Similarly, as Irigaray cautioned, when reading Beauvoir’s work, one cannot uphold the masculine as par excellence. A critique of masculine ideology is necessary if we do not want women mimicking men as a means for achieving false power: I gesture here towards a post-masculine and post-feminine society, given the destructive connotations and tendencies of each in a postfeminist, capitalist, patriarchal society.

Feminist resistance against postfeminism, and the capitalist system from which the phallic girl and gynosexism emerges from and depends upon, can happen in several ways in popular

76 culture: 1) parodying the overt sexualisation of young women and girls and the lack of diversity when it comes to representing women in media; 2) using social media as a feminist political tool to raise awareness and a collective consciousness. This means refusing to employ the terms

“empowerment” and “choice,” as determined in postfeminist, individualistic discourse as substitutes for feminism (Anderson 3). This might take the form of transnational feminist organizations addressing issues like sweatshop labour (understanding who makes the products you purchase and under what conditions, wages, etc.) or human trafficking. Western postfeminists play a large part in both of these issues because they promote the notion that because the western world is post-sexism, and they, as women, “choose” to be “sexual objects” (Anderson 2) and work in the sex industry, all women have a choice. This implicitly suggests that working against human trafficking or neo-slavery is pointless; 3) jamming the capitalist system by refusing to purchase magazines, items, or brands which sexually commodify girls and women (i.e., not buying one’s self or one’s daughter a Playboy pencil case or a baby onesie that reads MILF); 4) refusing to be the “token achiever – who affirms female oppression while neutralising that affirmation in an individualistic rhetoric” or the “traitor to the feminist cause, guiltily standing over ‘the corpse of feminism’” (Genz and Brabon 168); and 5) fostering an ethics of respect for sexual difference and reciprocity between the sexes by encouraging non-competitive relationships between young women and girls, daughters and mothers, both of which are dependent upon a refusal to commodify oneself or others according to the phallic tropes of femininity and masculinity.

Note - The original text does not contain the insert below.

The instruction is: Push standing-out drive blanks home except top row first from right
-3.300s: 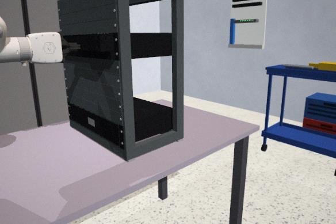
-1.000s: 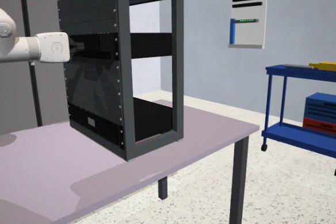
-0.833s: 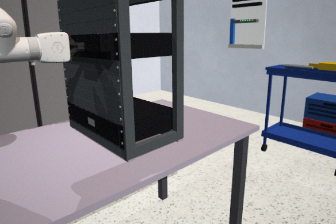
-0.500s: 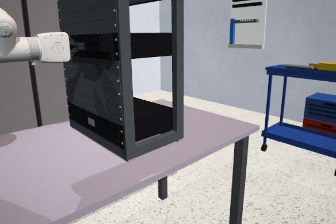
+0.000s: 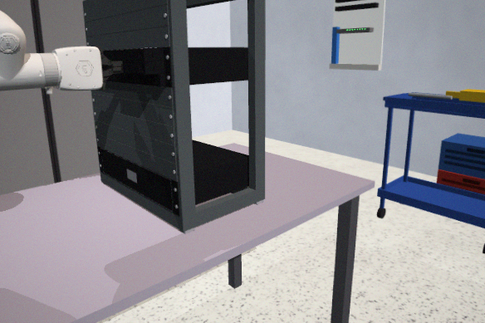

If we agree that the masculine/feminine are no longer adequate designations, does this also entail that sexual difference is irrelevant? No, because Irigaray argues that a feminine beyond and/or outside of patriarchal discourse is not impossible. Creating a maternal genealogy and speaking, writing, giving shape to a feminine which has been suppressed in the patriarchal

77 philosophical tradition is necessary for ethical, reciprocal relations between the sexes. Beauvoir, too, underscores a rejection of gendered/sexed binaries as part of the existential project toward friendship, equity, and reconciliation between humans. Rather than glamorizing or glorifying the postfeminist stance, it is important to nurture non-feminine sexual difference as a viable alternative, one which holds postfeminism and the capitalist economy accountable as disillusioning and destructive not just for one’s self, or for women, but for society as a whole.